Comment 6 apache-bugs.a2 2021-08-29 13:57:12 UTC

With both unpatched http 2.4.48 and patched by your code I get http request made between 1 and 5 seconds after initiating graceful restart causes browser to load page...
With unpatched httpd 2.4.48 page is load after 5s (and on large server even 25s) of "loading" page in browser.
With patched 2.4.48 I get "503 Service Unavailable" after exacly 60-65s every time
If I were to hit ctrl+r in browser while page is loading page would get loaded immediately (new connections are handled fine).

So unfortunetly patch made things worse somehow.

[Sun Aug 29 15:12:34 2021] [notice] [sv1.] event.c(3298): [client AH00493: SIGUSR1 received.  Doing graceful restart
[Sun Aug 29 15:12:40 2021] [notice] [sv1.] event.c(3046): [client AH99999: Gracefully stopping old generation 5
[Sun Aug 29 15:12:40 2021] [notice] [sv1.] event.c(3195): [client AH00489: Apache/2.4.48 (Unix) OpenSSL/1.1.1b SVN/1.9.3 mod_fcgid/2.3.9 Phusion_Passenger/5.3.4 configured -- resuming normal operations (generation 6)
[Sun Aug 29 15:12:40 2021] [warn] [sv1.] event.c(2995): [client AH00488: long lost child came home! (pid 19567)
[Sun Aug 29 15:12:41 2021] [notice] [sv1.] event.c(2497): [client AH00000: Child 23171 initialization start (generation 6)
[Sun Aug 29 15:12:41 2021] [notice] [sv1.] event.c(2503): [client AH00001: Child 23171 initialization done (generation 6)
[Sun Aug 29 15:12:42 2021] [notice] [sv1.] event.c(2497): [client AH00000: Child 23354 initialization start (generation 6)
[Sun Aug 29 15:12:42 2021] [notice] [sv1.] event.c(2503): [client AH00001: Child 23354 initialization done (generation 6)

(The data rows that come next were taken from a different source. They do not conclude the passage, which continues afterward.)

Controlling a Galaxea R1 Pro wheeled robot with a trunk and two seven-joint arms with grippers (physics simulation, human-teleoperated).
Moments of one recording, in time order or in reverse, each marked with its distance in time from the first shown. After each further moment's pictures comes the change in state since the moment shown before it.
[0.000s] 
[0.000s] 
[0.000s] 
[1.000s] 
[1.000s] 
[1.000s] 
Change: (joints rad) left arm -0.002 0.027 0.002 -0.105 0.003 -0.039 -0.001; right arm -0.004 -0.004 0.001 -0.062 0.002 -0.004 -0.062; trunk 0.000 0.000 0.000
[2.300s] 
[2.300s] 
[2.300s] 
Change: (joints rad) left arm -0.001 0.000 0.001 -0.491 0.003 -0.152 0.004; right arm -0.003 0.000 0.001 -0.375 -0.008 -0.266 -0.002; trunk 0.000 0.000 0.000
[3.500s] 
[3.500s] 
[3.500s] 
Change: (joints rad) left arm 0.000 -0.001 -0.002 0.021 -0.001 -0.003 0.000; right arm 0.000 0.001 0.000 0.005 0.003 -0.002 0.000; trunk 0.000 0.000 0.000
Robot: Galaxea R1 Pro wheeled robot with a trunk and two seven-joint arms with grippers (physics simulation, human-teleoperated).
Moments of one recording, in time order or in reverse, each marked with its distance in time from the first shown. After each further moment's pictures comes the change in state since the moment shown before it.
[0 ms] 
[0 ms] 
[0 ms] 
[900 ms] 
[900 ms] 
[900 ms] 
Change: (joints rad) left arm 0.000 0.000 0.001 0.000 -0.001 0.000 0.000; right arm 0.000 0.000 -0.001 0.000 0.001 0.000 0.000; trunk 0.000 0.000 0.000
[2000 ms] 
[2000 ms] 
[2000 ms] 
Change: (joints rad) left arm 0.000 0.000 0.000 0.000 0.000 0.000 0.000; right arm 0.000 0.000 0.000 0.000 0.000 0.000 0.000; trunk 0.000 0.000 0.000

Comment 7 apache-bugs.a2 2021-08-29 14:24:00 UTC

Problem descrived above occurs only when request were made to page which is generated by PHP at my server. There is no problem with static htm pages.
PHP at my server is handler by mod_fcgid (https://httpd.apache.org/mod_fcgid/) witch pagch from https://bz.apache.org/bugzilla/show_bug.cgi?id=48769 fixing graceful restarts https://bz.apache.org/bugzilla/attachment.cgi?id=28262

So yeah... this is some module nuance

And now when your patch becomes mainline in httpd I will have even worse problem than initialy. Damn :)

Comment 8 apache-bugs.a2 2021-08-29 17:09:45 UTC

Unpached, stock mod_fcgid does not suffer from "503 Service Unavailable" with r1892587 patch, but there is short time window (about 1-2s) for immediate "ERR_CONNECTION_RESET" in browser which does not happen without r1892587 patch.
Also there is no improvement - http request to stock mod_fcgid resource made during graceful restart causes page "loading" in visitor browser for 5-20s (or ERR_CONNECTION_RESET in first 1-2 seconds)

Comment 9 apache-bugs.a2 2021-10-26 21:27:18 UTC

Jut to reiterate:

Patch r1892587 works but not for resources handled by mod_fcgid (php pages). In case of these resources there is NO CHANGE, graceful restart that takes 30s still causes no new mod_fcgid handlers to be spawned for 30s. Is that httpd problem or mod_fcgid problem?